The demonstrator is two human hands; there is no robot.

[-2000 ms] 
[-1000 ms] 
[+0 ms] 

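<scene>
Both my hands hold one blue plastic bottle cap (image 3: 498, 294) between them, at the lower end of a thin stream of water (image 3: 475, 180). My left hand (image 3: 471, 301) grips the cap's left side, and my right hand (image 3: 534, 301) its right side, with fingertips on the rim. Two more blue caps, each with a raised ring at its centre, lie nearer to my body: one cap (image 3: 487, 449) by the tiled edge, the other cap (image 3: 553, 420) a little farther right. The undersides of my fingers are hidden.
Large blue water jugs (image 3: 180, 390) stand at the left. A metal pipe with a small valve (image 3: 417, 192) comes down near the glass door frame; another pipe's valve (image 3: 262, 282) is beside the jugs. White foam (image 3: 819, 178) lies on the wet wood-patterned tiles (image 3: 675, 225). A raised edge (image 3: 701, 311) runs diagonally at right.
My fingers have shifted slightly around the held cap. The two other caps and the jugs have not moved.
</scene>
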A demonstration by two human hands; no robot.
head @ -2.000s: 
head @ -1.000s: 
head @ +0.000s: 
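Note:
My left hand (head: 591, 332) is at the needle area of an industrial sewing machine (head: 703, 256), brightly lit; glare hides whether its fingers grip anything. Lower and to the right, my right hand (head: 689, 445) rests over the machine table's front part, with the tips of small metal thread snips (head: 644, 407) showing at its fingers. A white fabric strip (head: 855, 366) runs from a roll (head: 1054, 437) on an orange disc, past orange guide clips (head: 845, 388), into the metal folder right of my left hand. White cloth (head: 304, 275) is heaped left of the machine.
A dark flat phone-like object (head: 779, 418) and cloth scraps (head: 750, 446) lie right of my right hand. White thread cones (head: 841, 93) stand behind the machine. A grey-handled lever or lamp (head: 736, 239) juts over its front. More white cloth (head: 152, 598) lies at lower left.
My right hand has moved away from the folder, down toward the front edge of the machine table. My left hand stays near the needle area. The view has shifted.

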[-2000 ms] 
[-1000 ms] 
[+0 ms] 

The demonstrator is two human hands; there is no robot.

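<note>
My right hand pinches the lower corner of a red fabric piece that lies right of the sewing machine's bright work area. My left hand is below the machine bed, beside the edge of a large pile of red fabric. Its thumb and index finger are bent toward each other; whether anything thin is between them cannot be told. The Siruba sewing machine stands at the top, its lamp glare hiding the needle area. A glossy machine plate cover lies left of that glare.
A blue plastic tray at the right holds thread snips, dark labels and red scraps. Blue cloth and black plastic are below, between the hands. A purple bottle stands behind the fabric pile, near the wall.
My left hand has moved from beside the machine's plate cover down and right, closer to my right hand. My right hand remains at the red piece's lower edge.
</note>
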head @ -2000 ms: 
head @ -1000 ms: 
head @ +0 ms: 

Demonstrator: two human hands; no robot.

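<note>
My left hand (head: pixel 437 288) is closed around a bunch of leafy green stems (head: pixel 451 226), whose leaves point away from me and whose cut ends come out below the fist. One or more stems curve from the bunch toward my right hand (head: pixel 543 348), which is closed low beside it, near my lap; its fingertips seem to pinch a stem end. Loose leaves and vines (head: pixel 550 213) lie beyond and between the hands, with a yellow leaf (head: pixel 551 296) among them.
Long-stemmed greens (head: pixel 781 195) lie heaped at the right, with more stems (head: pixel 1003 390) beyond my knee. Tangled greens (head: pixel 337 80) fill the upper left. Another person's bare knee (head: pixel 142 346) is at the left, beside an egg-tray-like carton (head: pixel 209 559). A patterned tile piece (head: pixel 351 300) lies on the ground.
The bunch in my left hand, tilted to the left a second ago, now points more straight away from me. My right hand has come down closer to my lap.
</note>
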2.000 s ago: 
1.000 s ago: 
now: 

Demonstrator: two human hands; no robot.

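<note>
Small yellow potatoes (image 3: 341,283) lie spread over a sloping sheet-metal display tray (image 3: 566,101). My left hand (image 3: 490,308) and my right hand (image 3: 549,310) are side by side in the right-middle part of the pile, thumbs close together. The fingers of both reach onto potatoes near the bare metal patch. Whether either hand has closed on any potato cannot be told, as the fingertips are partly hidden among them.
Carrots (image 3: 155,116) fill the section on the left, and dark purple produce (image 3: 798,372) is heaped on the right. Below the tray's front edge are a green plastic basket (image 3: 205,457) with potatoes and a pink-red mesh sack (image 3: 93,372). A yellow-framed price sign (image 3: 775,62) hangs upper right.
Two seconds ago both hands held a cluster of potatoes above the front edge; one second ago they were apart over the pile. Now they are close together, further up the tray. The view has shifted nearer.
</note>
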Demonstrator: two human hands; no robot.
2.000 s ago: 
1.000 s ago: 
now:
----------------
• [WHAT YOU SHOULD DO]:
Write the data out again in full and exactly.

• [SOLUTION TO THIS PROBLEM]:
The demonstrator is two human hands; there is no robot.

[-2000 ms] 
[-1000 ms] 
[+0 ms] 

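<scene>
Both my hands hold one blue plastic bottle cap (image 3: 498, 294) between them, at the lower end of a thin stream of water (image 3: 475, 180). My left hand (image 3: 471, 301) grips the cap's left side, and my right hand (image 3: 534, 301) its right side, with fingertips on the rim. Two more blue caps, each with a raised ring at its centre, lie nearer to my body: one cap (image 3: 487, 449) by the tiled edge, the other cap (image 3: 553, 420) a little farther right. The undersides of my fingers are hidden.
Large blue water jugs (image 3: 180, 390) stand at the left. A metal pipe with a small valve (image 3: 417, 192) comes down near the glass door frame; another pipe's valve (image 3: 262, 282) is beside the jugs. White foam (image 3: 819, 178) lies on the wet wood-patterned tiles (image 3: 675, 225). A raised edge (image 3: 701, 311) runs diagonally at right.
My fingers have shifted slightly around the held cap. The two other caps and the jugs have not moved.
</scene>
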A demonstration by two human hands; no robot.
head @ -2.000s: 
head @ -1.000s: 
head @ +0.000s: 
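Note:
My left hand (head: 591, 332) is at the needle area of an industrial sewing machine (head: 703, 256), brightly lit; glare hides whether its fingers grip anything. Lower and to the right, my right hand (head: 689, 445) rests over the machine table's front part, with the tips of small metal thread snips (head: 644, 407) showing at its fingers. A white fabric strip (head: 855, 366) runs from a roll (head: 1054, 437) on an orange disc, past orange guide clips (head: 845, 388), into the metal folder right of my left hand. White cloth (head: 304, 275) is heaped left of the machine.
A dark flat phone-like object (head: 779, 418) and cloth scraps (head: 750, 446) lie right of my right hand. White thread cones (head: 841, 93) stand behind the machine. A grey-handled lever or lamp (head: 736, 239) juts over its front. More white cloth (head: 152, 598) lies at lower left.
My right hand has moved away from the folder, down toward the front edge of the machine table. My left hand stays near the needle area. The view has shifted.
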
[-2000 ms] 
[-1000 ms] 
[+0 ms] 

The demonstrator is two human hands; there is no robot.

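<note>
My right hand pinches the lower corner of a red fabric piece that lies right of the sewing machine's bright work area. My left hand is below the machine bed, beside the edge of a large pile of red fabric. Its thumb and index finger are bent toward each other; whether anything thin is between them cannot be told. The Siruba sewing machine stands at the top, its lamp glare hiding the needle area. A glossy machine plate cover lies left of that glare.
A blue plastic tray at the right holds thread snips, dark labels and red scraps. Blue cloth and black plastic are below, between the hands. A purple bottle stands behind the fabric pile, near the wall.
My left hand has moved from beside the machine's plate cover down and right, closer to my right hand. My right hand remains at the red piece's lower edge.
</note>
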head @ -2000 ms: 
head @ -1000 ms: 
head @ +0 ms: 

Demonstrator: two human hands; no robot.

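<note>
My left hand (head: pixel 437 288) is closed around a bunch of leafy green stems (head: pixel 451 226), whose leaves point away from me and whose cut ends come out below the fist. One or more stems curve from the bunch toward my right hand (head: pixel 543 348), which is closed low beside it, near my lap; its fingertips seem to pinch a stem end. Loose leaves and vines (head: pixel 550 213) lie beyond and between the hands, with a yellow leaf (head: pixel 551 296) among them.
Long-stemmed greens (head: pixel 781 195) lie heaped at the right, with more stems (head: pixel 1003 390) beyond my knee. Tangled greens (head: pixel 337 80) fill the upper left. Another person's bare knee (head: pixel 142 346) is at the left, beside an egg-tray-like carton (head: pixel 209 559). A patterned tile piece (head: pixel 351 300) lies on the ground.
The bunch in my left hand, tilted to the left a second ago, now points more straight away from me. My right hand has come down closer to my lap.
</note>
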2.000 s ago: 
1.000 s ago: 
now: 

Demonstrator: two human hands; no robot.

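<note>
Small yellow potatoes (image 3: 341,283) lie spread over a sloping sheet-metal display tray (image 3: 566,101). My left hand (image 3: 490,308) and my right hand (image 3: 549,310) are side by side in the right-middle part of the pile, thumbs close together. The fingers of both reach onto potatoes near the bare metal patch. Whether either hand has closed on any potato cannot be told, as the fingertips are partly hidden among them.
Carrots (image 3: 155,116) fill the section on the left, and dark purple produce (image 3: 798,372) is heaped on the right. Below the tray's front edge are a green plastic basket (image 3: 205,457) with potatoes and a pink-red mesh sack (image 3: 93,372). A yellow-framed price sign (image 3: 775,62) hangs upper right.
Two seconds ago both hands held a cluster of potatoes above the front edge; one second ago they were apart over the pile. Now they are close together, further up the tray. The view has shifted nearer.
</note>
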Demonstrator: two human hands; no robot.
2.000 s ago: 
1.000 s ago: 
now:

This answer requires nothing further.